REQUIREMENT: Every line of the data below must be output exactly, with images left out.

GIVEN INFORMATION:
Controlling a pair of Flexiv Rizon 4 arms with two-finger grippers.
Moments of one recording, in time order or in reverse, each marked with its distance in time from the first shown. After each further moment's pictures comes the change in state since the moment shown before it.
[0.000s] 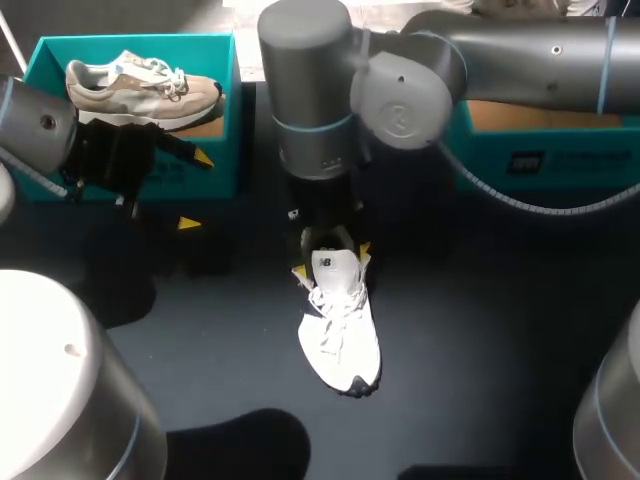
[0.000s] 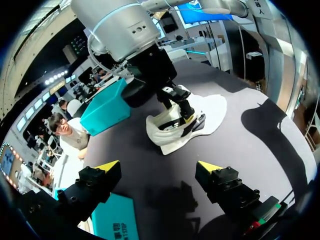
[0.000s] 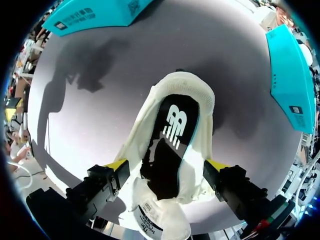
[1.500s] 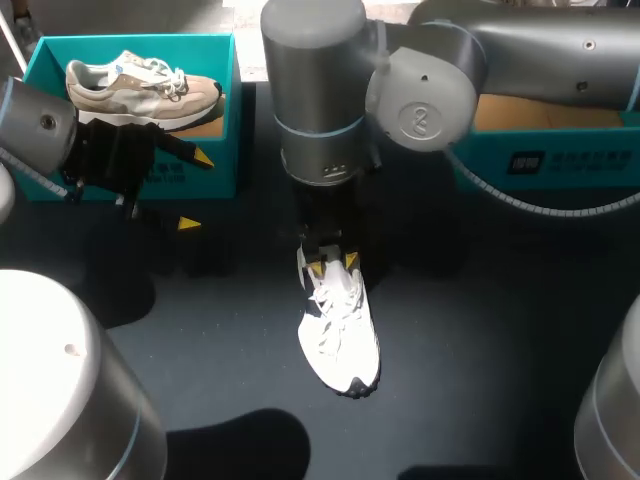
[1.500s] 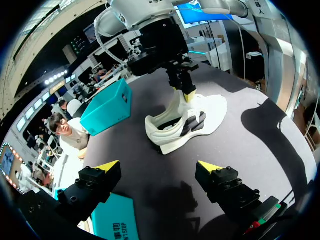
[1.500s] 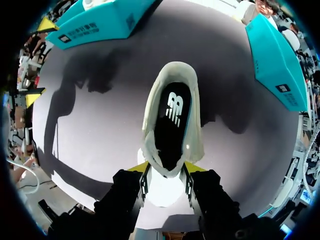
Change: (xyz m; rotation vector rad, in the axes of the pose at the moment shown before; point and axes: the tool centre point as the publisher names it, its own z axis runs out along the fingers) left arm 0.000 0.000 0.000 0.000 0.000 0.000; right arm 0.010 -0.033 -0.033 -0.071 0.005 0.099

ANSWER BOX:
Controlling a pair of Flexiv Rizon 4 arms with two-finger grippers.
Moments of one recording, in time order or in reverse, each marked with its distance in time from the first shown. After each further moment's pictures comes the change in state since the moment shown before it.
[0.000s] 
[0.000s] 
[0.000s] 
[1.500s] 
[1.500s] 
[1.500s] 
Change: (xyz m; rotation vector rad, in the axes of the pose at the moment shown before; point and axes: the tool centre point as the publisher names it, its own z axis runs out along the fingers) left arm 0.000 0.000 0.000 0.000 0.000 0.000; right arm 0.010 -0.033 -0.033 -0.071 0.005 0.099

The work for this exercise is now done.